Last fall, as a Blair senior, under the tutelage of another teacher, Dora Gonzalez, Meaghan and her friend Natasha Prados came up with an idea that, even for a school with a cutting-edge reputation, was pioneering. She says, "We felt there ought to be a Spanish version of the on-line Silver Chips," the web-based daily newspaper for which she is the managing editor. In addition to translating articles from English she has been writing articles that are original to the Spanish edition "and that pertain to the Hispanic community, for example, Latinos in politics and family separation due to immigration."

She adds, "It was a struggle at first. It was a struggle to gain an appreciation for what we were doing."

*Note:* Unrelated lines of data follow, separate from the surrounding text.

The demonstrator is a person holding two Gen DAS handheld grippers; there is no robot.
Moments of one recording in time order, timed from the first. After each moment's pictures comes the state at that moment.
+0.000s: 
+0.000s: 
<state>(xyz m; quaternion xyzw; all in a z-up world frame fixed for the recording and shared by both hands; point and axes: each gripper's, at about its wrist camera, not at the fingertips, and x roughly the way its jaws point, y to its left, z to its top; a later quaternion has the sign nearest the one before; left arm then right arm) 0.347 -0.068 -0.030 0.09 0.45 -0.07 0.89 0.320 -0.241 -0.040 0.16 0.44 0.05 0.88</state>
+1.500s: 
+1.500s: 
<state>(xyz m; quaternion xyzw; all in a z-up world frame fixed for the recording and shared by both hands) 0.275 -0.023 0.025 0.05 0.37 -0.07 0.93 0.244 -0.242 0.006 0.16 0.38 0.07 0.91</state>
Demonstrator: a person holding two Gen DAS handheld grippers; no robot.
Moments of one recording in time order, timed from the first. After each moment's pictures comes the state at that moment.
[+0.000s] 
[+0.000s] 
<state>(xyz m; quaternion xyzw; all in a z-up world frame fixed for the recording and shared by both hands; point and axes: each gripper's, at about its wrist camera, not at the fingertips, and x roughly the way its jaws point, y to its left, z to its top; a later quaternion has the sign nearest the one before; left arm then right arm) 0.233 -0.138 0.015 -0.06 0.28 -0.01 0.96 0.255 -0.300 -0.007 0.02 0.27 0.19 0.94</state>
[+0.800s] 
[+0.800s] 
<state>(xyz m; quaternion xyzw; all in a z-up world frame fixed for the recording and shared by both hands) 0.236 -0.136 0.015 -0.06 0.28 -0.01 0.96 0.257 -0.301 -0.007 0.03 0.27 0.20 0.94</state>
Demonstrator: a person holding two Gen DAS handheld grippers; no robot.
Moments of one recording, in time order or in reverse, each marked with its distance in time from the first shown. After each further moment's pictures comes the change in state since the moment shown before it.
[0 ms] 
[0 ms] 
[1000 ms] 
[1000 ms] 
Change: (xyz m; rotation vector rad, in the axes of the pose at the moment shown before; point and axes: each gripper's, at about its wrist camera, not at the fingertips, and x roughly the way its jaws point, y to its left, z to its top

On April 25 any lack of appreciation officially came to an end. The Hispanic Heritage Foundation, at its 10 th annual awards ceremony, awarded Meaghan a silver medallion and a $2,000 grant toward her college bills at the University of Maryland. "Meaghan is soaring now!" says her mom. "Okay, I am starting to cry! I am so proud."

Comings & Goings

This image of Zeese's arrest was taken from YouTube.

• Kevin Zeese, the 51-year-old Takoma Park political crusader who ran last year for the U. S. Senate on the Green Party ticket, left town briefly on April 26 for the confines of police custody. He was arrested in the atrium of the Hart Senate Office Building at an anti-war protest that included a solemn funeral-like ceremony with taps and a chaplain's prayers for the next U. S. soldier to die in Iraq. "I was urging the police to respect the funeral," he says.

• David Uhlmann and Virginia Murphy, stalwart organizers and coaches of Takoma Soccer for the past 12 years, will finish up their final season this spring before moving to Ann Arbor with their daughter Emily. David has been appointed the first director of the Environmental Law and Policy Program at the University of Michigan Law School.